§ Task objective: Check each line of the records below for the word "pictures" and give the number of lines that have it, with nothing added.

§ Saved data entries:
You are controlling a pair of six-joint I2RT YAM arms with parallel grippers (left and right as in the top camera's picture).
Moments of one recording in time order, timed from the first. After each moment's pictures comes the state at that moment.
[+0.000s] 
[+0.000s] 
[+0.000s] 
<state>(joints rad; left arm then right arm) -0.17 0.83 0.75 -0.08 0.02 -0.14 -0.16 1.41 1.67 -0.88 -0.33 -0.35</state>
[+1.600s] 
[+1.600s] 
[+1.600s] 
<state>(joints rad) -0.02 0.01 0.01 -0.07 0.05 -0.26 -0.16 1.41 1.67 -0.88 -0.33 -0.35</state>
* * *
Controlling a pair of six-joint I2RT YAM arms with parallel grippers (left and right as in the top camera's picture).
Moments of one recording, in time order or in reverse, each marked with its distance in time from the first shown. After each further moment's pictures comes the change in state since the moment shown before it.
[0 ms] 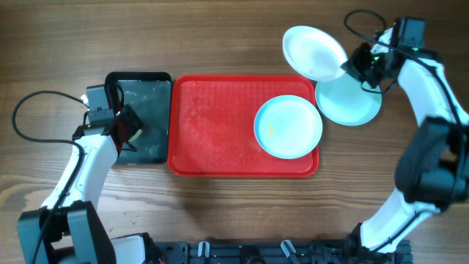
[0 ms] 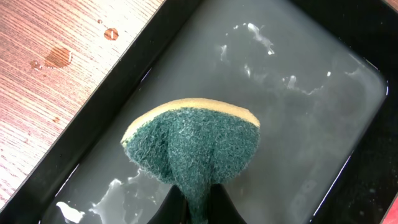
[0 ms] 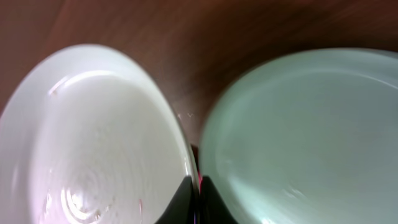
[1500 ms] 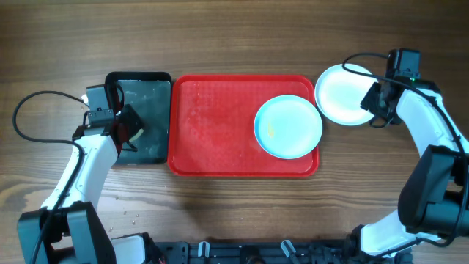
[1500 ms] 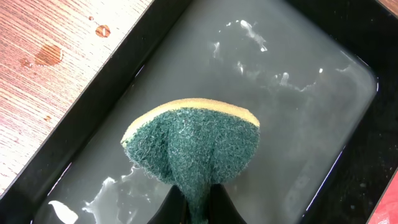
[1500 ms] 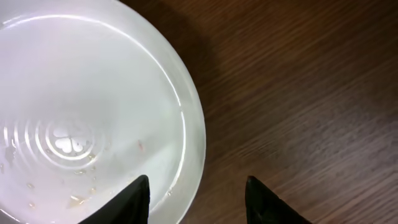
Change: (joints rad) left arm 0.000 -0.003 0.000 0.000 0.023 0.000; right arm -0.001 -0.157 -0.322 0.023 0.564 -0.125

§ Solution: 2